— Я должен спросить хозяина, — пробурчал клерк и скрылся за дверью, расположенной за его спиной.
Появившись снова через пять минут, он сообщил Бобу, который тем временем занялся вырезанием узора на деревянной конторке кассы:
— Мистер Джонатан просил передать: он не знает, что означает эта бумага, и отказывается платить.
— Я так и предполагал, — спокойно ответил Боб. — Ваш хозяин — предатель, вор и убийца. Скоро он о нас услышит.
Клерк уже погрузился в бумаги, не обращая на Боба никакого внимания, словно того и не было перед ним.
Через три часа «Гелл-Гэп ньюс» опубликовала на первой полосе правдивую историю жизни мистера Джонатана, или Туссена Лебефа. В ней говорилось как о его предательстве во время осады Батоша, так и о подлом убийстве Батиста де Варенна, соратника Луи Риля.
Это жизнеописание, подготовленное заранее, с такой силой разоблачало банкира, что население города, впечатлительное и легковозбудимое, воспылало ненавистью к злодею. События все приняли близко к сердцу, словно бы речь шла о вопросе, затрагивающем важнейшие национальные интересы и достоинство страны.
У мистера Джонатана нашлись и сторонники — прежде всего среди золотоискателей, людей сравнительно зажиточных — по крайней мере в сравнении с ковбоями, которые, заполучив некоторую сумму, тут же пускались в разгул, как матросы, вернувшиеся из долгого плавания.
Вот ковбои-то решительно приняли сторону Боба и канадцев. Стоило только свистнуть, и эти молодцы явились бы, как один человек, чтобы разгромить дом банкира и вздернуть его самого на ближайшем столбе.
Боб, слегка возбужденный после утреннего визита в банк, шумно разглагольствовал в салуне. Тут обычно пировали ковбои, свободные от трудов праведных.
Многолюдное сборище было крайне оживлено. Боб щедро поил всех, пустив в ход кошелек Жана. С каждой новой порцией спиртного голоса становились громче, а тон — все более воинственным.
— Если бы я был на месте канадцев… — заявил ковбой из числа тех, кто накануне рвались растерзать Боба и метисов.
— И что бы ты сделал, Джим? — спросил Боб, вовсю стараясь подогреть настроение собравшихся.

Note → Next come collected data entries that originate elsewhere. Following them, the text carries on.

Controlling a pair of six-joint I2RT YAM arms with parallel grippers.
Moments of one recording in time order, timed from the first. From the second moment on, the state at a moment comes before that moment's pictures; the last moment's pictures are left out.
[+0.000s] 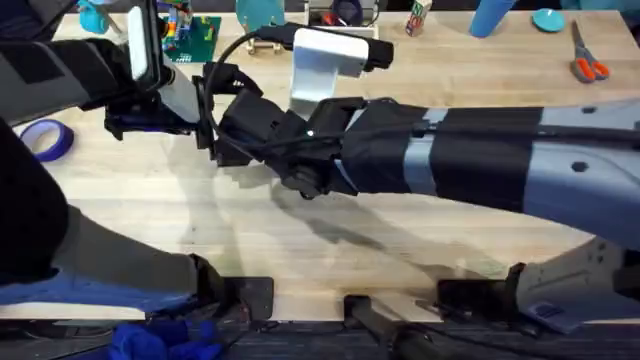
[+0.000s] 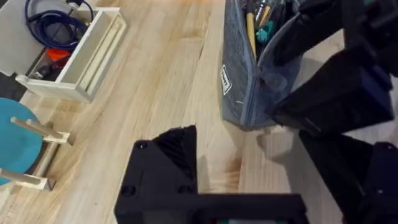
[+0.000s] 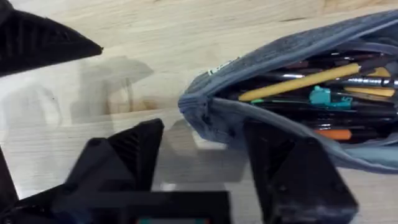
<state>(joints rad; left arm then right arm) 0.34 1.69 0.99 -0.92 1.13 1.83 1.09 1.85 1.31 -0.56 0.63 1.13</state>
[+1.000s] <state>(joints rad) 0.34 1.69 0.99 -0.92 1.13 1.83 1.06 1.87 1.31 -0.55 0.63 1.13</state>
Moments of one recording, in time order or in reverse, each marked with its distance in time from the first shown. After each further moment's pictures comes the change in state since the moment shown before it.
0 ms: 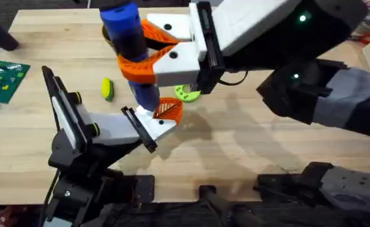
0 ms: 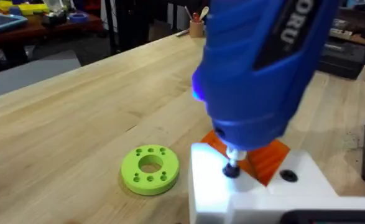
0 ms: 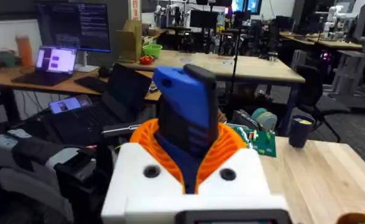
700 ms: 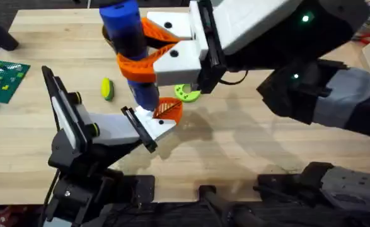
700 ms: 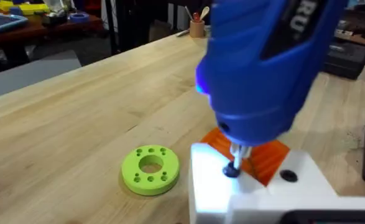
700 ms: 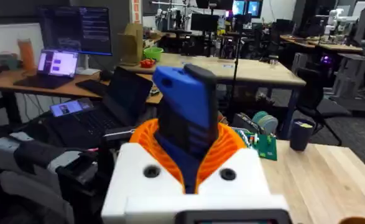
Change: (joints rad) left arm 0.000 0.000 0.000 0.000 0.000 0.000; right arm 0.000 0.000 0.000 0.026 -0.001 0.019
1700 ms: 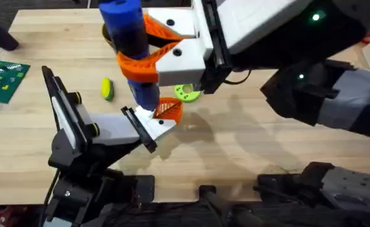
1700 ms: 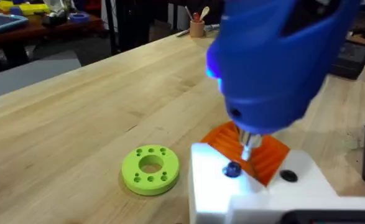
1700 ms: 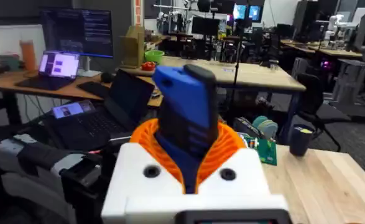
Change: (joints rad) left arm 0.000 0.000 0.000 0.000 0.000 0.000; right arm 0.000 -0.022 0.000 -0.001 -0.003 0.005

— Что бы я сделал? Тысяча чертей! Я разнес бы в пух и прах дом этого Джонатана! Камня на камне не оставил бы! И поджаривал бы его самого до тех пор, пока не вытряс бы из него эти деньги…
— А потом?
— Застрелил бы, как паршивую собаку!
— А я бы повесил его за ноги! — вступил в разговор другой ковбой.
— А я, — закричал третий, — я отдал бы его поганое сердце на съедение свиньям…
— И это было бы только справедливо! — заметил Боб. — Но хватит болтать. Теперь это невозможно.
— Кто это сказал?
— Уф! Разве я не был повешен за то, что слегка «пощекотал» хозяина бара, а потом немного подпалил его заведение? Слишком много здесь развелось всяких блюстителей… Гелл-Гэп остепеняется, скоро в нем не останется места для ковбоев… Все эти алчные золотоискатели… они хотят стать добропорядочными собственниками…
— Правда! Золотоискатели — страшные скупердяи…
— Они вздувают цены!
— Чего будут стоить наши сорок долларов в месяц?
— Особенно с такими банкирами-кровососами, как этот Джонатан…
— У него от звонких кругляшков золота касса ломится…
— И подвал…
— Весь дом забит добром…
— Но если мы захотим…
— Чего захотим? — спросил Боб.
— Перерезать глотку этому ворюге…
— И раздать все, что он награбил…
— Пусть отдает добровольно, или мы возьмем силой, тысяча чертей!
— Вы не осмелитесь! — раздельно произнес Боб.
— Мы не осмелимся? Мы?
— Да, вы! Вы слишком боитесь расправы… суда Линча или шерифа… или почтенных господ, которые встают рано, ложатся засветло… экономят на всем и становятся знатными горожанами…
— Мы не осмелимся? Это мы еще посмотрим! К тому же газета за нас!
— Кажется, они дозрели, — шепнул Боб приятелю. Тот был в курсе его планов и шумел за двоих. — Теперь самое время пустить в ход сильные средства… надо налить им «паучьей слюны»!